• [Instructions to follow]:
Copy each of the records exactly; leave nothing out.
___ Input material ___
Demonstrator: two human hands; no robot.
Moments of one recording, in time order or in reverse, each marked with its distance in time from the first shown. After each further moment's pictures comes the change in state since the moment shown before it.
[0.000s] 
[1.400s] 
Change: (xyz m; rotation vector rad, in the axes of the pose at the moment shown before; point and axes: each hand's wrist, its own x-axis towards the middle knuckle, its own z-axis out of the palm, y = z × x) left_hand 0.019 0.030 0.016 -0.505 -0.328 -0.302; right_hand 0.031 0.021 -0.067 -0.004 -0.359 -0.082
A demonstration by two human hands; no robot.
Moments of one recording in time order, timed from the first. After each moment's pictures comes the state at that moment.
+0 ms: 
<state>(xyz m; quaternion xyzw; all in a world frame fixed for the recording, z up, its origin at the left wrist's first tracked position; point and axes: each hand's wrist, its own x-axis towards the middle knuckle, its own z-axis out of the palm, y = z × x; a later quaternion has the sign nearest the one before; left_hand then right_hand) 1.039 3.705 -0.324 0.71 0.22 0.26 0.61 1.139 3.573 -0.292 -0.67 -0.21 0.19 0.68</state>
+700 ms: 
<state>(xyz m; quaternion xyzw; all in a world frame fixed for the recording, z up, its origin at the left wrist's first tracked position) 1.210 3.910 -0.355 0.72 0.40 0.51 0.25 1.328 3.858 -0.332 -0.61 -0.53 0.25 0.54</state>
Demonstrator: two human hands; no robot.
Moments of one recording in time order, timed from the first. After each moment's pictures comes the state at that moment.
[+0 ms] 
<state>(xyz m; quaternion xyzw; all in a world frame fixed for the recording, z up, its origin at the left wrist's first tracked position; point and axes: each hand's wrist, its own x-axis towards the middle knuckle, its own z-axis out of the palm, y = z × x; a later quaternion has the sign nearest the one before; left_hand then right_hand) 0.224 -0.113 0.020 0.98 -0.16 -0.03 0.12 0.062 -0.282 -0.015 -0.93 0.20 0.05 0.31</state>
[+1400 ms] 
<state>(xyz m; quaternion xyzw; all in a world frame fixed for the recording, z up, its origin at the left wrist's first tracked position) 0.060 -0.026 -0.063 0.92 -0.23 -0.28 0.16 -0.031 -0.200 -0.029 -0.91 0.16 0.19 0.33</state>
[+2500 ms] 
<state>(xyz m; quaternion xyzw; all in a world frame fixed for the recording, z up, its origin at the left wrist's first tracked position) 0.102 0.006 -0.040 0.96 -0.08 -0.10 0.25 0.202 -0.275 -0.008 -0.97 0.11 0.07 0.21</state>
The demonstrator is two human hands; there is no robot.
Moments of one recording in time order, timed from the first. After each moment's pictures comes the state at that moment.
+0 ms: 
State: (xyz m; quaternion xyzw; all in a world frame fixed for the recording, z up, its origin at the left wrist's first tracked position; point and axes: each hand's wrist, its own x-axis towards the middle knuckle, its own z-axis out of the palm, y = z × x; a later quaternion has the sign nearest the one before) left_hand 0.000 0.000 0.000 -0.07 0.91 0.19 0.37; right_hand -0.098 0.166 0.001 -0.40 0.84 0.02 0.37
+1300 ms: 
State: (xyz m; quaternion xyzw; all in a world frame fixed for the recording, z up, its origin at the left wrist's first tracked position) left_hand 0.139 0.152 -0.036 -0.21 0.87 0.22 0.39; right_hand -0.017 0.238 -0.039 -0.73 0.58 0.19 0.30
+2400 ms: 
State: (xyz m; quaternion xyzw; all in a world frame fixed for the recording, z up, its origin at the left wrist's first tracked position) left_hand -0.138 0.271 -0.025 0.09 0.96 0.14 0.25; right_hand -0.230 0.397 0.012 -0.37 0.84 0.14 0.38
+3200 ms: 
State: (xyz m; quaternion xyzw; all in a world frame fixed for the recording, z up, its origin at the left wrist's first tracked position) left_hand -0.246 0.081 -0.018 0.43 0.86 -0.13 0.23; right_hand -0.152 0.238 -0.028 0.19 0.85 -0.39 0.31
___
• [Task answer]:
Demonstrator: two human hands; no robot.
Moments of one recording, in time order or in reverse, each marked with its distance in time from the first shown. After each further moment's pictures comes the change in state since the moment shown before it.
[0.000s] 
[1.400s] 
Change: (xyz m; rotation vector rad, in the axes of the pose at the moment shown before; point and axes: each hand's wrist, its own x-axis towards the middle knuckle, its own z-axis out of the palm, y = z × x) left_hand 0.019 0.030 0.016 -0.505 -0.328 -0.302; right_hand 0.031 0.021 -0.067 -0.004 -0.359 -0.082
A demonstration by two human hands; no robot.
Moments of one recording in time order, timed from the first. After each moment's pictures comes the state at that moment.
+0 ms: 
<state>(xyz m; quaternion xyzw; all in a world frame fixed for the recording, z up, its origin at the left wrist's first tracked position; point and axes: each hand's wrist, its own x-axis towards the middle knuckle, its own z-axis out of the palm, y = z × x; a later quaternion has the sign nearest the one before; left_hand then right_hand) 1.039 3.705 -0.324 0.71 0.22 0.26 0.61 1.139 3.573 -0.292 -0.67 -0.21 0.19 0.68</state>
+700 ms: 
<state>(xyz m; quaternion xyzw; all in a world frame fixed for the recording, z up, its origin at the left wrist's first tracked position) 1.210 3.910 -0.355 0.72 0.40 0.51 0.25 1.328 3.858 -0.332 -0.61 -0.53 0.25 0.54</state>
Demonstrator: two human hands; no robot.
Moments of one recording in time order, timed from the first. After each moment's pictures comes the state at that moment.
[+0 ms] 
<state>(xyz m; quaternion xyzw; all in a world frame fixed for the recording, z up, its origin at the left wrist's first tracked position; point and axes: each hand's wrist, its own x-axis towards the middle knuckle, its own z-axis out of the palm, y = z × x; a later quaternion has the sign nearest the one before; left_hand then right_hand) 0.224 -0.113 0.020 0.98 -0.16 -0.03 0.12 0.062 -0.282 -0.015 -0.93 0.20 0.05 0.31</state>
[+1400 ms] 
<state>(xyz m; quaternion xyzw; all in a world frame fixed for the recording, z up, its origin at the left wrist's first tracked position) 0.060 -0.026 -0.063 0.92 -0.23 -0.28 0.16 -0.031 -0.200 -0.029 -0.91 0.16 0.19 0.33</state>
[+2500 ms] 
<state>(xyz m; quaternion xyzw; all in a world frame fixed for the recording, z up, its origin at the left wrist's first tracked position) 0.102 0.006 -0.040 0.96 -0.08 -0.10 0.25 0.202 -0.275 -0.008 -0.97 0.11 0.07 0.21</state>
The demonstrator is two human hands; there is no robot.
Moments of one recording in time order, timed from the first. After each moment's pictures comes the state at that moment.
+0 ms: 
State: (xyz m; quaternion xyzw; all in a world frame fixed for the recording, z up, its origin at the left wrist's first tracked position; point and axes: each hand's wrist, its own x-axis towards the middle knuckle, its own z-axis out of the palm, y = z × x; a later quaternion has the sign nearest the one before) left_hand 0.000 0.000 0.000 -0.07 0.91 0.19 0.37; right_hand -0.098 0.166 0.001 -0.40 0.84 0.02 0.37
+1300 ms: 
State: (xyz m; quaternion xyzw; all in a world frame fixed for the recording, z up, its origin at the left wrist's first tracked position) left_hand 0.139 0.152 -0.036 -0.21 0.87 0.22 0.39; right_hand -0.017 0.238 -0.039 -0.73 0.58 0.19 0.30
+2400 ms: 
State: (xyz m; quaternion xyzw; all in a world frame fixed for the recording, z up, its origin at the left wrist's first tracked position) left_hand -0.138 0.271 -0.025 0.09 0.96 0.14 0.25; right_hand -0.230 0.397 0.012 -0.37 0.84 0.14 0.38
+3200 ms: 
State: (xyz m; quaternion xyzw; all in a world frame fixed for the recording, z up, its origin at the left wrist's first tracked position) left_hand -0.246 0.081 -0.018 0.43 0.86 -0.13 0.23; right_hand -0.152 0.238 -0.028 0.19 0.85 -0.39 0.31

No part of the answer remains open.